Whatever anger Jake might still have had at his father died.
“I see so much of myself in you,” Zeus said, putting an arm around Jake’s shoulders, “and I didn’t get to see you enough when you were growing up. I want another century or two to get to know you, to do all the things that we never could when you were younger and that you don’t have time for now that you’re an adult. I want to take family vacations. I want to go throw baseballs in the park and teach you to ride a bicycle. And there’s this place on Via Cesare Sersale that really does have the world’s best pizza. We have to go there.”
“Dad, I’ve got to….”
“I know. You think you’re doing what’s best for your daughter and for your wife, and I admire that. I just think you’re wrong.” He squeezed Jake and stepped away. “I feel like an ass saying this, but I can’t help you. If you want to give up my world, you’re going to have to do it on your own.”

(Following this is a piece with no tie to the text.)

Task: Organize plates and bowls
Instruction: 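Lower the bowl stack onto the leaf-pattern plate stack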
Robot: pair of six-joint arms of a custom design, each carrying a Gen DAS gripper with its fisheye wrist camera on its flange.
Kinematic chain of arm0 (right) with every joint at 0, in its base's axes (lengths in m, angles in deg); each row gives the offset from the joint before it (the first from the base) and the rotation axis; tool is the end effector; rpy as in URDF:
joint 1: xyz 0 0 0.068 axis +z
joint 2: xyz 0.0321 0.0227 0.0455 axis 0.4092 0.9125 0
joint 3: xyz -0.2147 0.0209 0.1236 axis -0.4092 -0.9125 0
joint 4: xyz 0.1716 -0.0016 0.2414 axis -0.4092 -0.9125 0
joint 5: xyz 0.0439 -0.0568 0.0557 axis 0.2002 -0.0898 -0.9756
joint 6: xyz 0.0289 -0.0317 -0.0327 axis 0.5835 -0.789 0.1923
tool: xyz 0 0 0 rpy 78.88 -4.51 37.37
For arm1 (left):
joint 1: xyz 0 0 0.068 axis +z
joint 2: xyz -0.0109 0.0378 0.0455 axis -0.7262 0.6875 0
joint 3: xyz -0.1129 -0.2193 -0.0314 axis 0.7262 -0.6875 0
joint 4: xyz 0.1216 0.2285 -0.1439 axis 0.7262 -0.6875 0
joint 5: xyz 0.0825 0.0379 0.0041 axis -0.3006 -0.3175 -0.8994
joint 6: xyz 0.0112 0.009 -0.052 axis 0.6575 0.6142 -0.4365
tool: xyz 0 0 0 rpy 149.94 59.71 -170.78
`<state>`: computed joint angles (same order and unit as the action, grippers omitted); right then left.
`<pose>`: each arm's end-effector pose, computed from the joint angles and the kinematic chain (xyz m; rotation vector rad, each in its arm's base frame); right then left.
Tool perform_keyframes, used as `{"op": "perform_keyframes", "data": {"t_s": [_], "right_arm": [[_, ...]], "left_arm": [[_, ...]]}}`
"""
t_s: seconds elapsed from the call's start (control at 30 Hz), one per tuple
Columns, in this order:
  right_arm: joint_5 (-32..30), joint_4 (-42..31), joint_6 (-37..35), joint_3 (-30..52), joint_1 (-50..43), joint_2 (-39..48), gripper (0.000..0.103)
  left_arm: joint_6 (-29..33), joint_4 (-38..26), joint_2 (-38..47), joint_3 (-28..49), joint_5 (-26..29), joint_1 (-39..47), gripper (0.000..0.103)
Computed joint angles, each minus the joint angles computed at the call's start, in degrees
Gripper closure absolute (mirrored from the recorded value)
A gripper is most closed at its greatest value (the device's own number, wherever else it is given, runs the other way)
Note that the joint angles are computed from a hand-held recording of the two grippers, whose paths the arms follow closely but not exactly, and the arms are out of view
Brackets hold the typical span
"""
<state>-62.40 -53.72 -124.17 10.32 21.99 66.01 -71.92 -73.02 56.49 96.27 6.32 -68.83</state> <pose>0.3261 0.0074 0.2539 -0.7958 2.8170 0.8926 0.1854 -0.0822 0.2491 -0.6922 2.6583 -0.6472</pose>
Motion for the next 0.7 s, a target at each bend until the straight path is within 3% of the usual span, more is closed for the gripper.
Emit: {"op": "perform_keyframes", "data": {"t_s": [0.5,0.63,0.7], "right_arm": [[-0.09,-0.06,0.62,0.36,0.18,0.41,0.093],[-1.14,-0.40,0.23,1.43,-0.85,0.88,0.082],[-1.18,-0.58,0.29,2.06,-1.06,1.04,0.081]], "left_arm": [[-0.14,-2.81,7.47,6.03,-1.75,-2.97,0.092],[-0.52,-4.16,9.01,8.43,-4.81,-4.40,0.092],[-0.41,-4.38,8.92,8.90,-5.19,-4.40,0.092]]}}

Jake thought about it, nodding. “That’s fair,” he finally admitted. “You know I’m going to keep trying, though.”
“Yeah, I know.” Zeus opened the fridge and took a Dr. Pepper. “Just be safe, okay? And don’t be stupid.”

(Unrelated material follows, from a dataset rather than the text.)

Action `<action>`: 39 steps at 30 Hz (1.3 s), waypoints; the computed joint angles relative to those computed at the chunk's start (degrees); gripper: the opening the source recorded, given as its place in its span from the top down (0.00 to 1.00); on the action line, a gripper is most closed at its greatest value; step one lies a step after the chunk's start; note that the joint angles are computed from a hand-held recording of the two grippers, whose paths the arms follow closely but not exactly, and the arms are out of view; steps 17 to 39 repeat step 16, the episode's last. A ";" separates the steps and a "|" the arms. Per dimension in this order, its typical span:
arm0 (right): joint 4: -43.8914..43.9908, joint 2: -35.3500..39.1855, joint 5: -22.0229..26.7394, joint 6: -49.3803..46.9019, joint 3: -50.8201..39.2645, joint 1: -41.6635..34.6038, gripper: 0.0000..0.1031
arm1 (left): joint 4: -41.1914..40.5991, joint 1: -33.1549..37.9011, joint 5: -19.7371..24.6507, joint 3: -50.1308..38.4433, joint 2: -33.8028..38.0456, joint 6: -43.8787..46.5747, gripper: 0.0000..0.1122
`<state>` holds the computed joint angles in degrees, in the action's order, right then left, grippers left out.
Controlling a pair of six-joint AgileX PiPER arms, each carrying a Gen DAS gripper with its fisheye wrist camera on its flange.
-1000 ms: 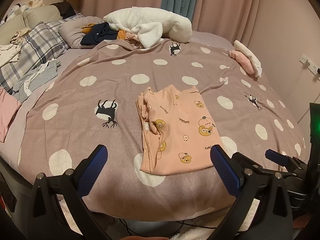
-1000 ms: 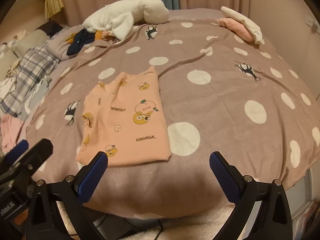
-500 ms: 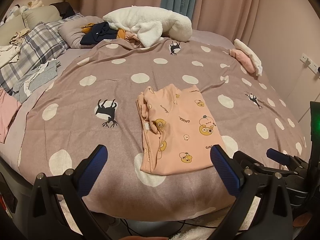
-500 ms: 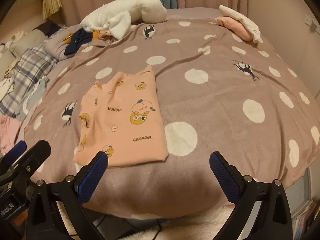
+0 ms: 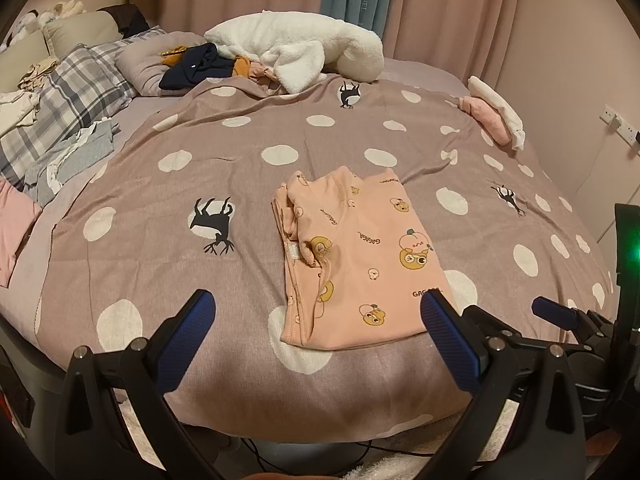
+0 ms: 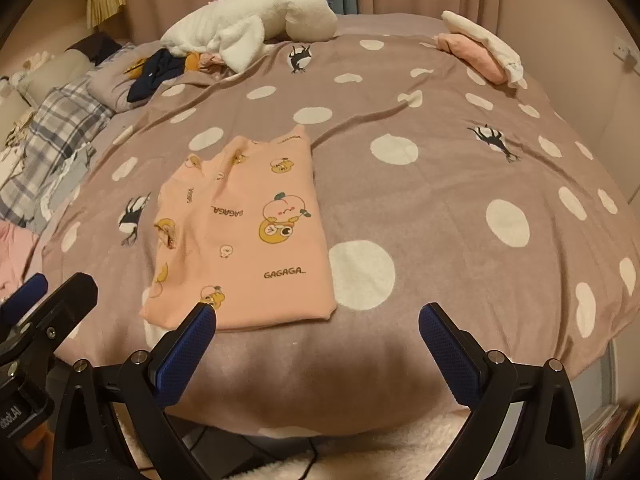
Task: Fold small clothes
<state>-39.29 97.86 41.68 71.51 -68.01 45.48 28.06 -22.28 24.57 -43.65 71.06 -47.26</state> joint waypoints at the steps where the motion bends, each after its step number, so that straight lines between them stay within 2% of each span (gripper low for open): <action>1: 0.16 -0.09 -0.10 -0.18 0.08 0.00 0.02 | 0.10 -0.02 0.02 -0.04 0.11 -0.10 0.09; 5: 0.26 -0.04 0.20 -0.55 -0.04 0.05 0.02 | -1.72 0.36 -0.45 0.21 0.03 1.57 0.09; 14: 0.45 0.92 0.94 -1.19 -1.06 0.31 0.02 | 3.28 -0.56 0.14 0.97 -0.51 -3.62 0.09; 39: 0.16 1.13 1.42 -1.12 -1.27 0.67 0.02 | 2.14 -0.21 0.03 0.98 -0.57 -2.48 0.09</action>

Jake barked a laugh. “I might not have any choice. I am a lot like you.”
Zeus told him to go to bed not much later. He would hang out and wait for E. E. to come home so he could challenge him to a game of Speed Scrabble.
Jake went to his room, dropped his towel, and lay down, his eyes falling on the photograph on the table beside his bed. The frame was propped up against an overfootnoted American literature anthology. Jake couldn’t remember now who had taken the picture, but he remembered finding it easy to smile with Rachel leaning against him and with two-year-old Lily just inches away, too entranced by a plastic spoon to notice the camera. A pale blue picnic blanket was spread across the grass, and the afternoon sunlight brought out the red in Rachel’s hair, a luminescent copper in the vanilla curls that you couldn’t see at all indoors. After the picture was taken, she’d turned her head to kiss him, a casual, friendly kiss, and then she’d begun clearing up the picnic supplies, bent over so that Jake got a delicious profile view of all her curves.
When he closed his eyes, he could still see her.
He managed to sleep half an hour before he snapped awake, sure that there was hot sand in his shoes, thinking he should try the phone again. When the reality of being home replaced the jerked-awake panic, Jake tried to sleep, but his heart was beating too fast, and he felt like he couldn’t get enough air.
He got out of bed, ran his fingers over the box in the top of his closet, grateful it was still there and safe, wondering for the hundredth time what it could be. He pulled on a soft t-shirt and shorts over his sunburned arms and legs, grabbed a pair of socks, and left the room, turning the light out on the picture of his exquisite wife as he went.